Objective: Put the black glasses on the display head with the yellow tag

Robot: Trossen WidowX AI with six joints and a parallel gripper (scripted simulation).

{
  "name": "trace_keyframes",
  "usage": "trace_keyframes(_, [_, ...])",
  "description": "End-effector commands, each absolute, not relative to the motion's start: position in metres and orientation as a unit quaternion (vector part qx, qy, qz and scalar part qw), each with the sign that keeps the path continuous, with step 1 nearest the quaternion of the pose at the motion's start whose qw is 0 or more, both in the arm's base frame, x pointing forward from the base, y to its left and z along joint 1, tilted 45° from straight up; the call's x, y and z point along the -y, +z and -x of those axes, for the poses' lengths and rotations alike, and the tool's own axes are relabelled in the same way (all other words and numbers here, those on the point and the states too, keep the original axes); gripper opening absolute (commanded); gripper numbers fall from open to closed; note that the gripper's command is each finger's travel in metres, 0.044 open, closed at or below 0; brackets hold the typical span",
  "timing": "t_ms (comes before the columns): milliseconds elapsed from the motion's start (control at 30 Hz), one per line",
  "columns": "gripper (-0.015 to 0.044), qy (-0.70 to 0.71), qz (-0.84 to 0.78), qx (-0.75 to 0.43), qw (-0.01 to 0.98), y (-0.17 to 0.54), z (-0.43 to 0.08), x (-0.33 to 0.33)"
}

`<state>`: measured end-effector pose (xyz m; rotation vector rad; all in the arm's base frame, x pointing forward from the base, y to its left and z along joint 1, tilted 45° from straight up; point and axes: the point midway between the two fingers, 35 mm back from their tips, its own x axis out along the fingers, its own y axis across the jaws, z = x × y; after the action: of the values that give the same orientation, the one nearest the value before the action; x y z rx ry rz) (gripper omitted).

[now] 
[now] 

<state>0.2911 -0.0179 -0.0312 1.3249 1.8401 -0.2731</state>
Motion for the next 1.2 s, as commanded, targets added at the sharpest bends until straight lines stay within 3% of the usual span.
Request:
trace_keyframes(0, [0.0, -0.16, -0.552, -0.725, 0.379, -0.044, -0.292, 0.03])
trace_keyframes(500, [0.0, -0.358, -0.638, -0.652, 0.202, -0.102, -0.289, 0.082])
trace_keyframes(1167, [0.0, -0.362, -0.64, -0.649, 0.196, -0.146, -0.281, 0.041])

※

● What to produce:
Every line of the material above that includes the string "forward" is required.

● Response:
  "description": "End-effector commands, each absolute, not relative to the motion's start: position in metres and orientation as a unit quaternion (vector part qx, qy, qz and scalar part qw), each with the sign that keeps the path continuous, with step 1 nearest the quaternion of the pose at the motion's start whose qw is 0 or more, both in the arm's base frame, x pointing forward from the base, y to its left and z along joint 1, tilted 45° from straight up; the call's x, y and z point along the -y, +z and -x of those axes, for the poses' lengths and rotations alike, and the tool's own axes are relabelled in the same way (all other words and numbers here, those on the point and the states too, keep the original axes); gripper opening absolute (commanded); gripper numbers fall from open to closed; note that the gripper's command is each finger's travel in metres, 0.044 open, closed at or below 0; brackets hold the typical span",
`<state>`: measured end-effector pose (xyz m; rotation vector rad; all in the arm's base frame, x pointing forward from the base, y to its left and z along joint 1, tilted 45° from straight up; point and axes: the point midway between the two fingers, 35 mm back from their tips, its own x axis out along the fingers, its own y axis across the jaws, z = x × y; after the action: of the values that give the same orientation, the one nearest the value before the action; x y z rx ry rz) (gripper omitted).

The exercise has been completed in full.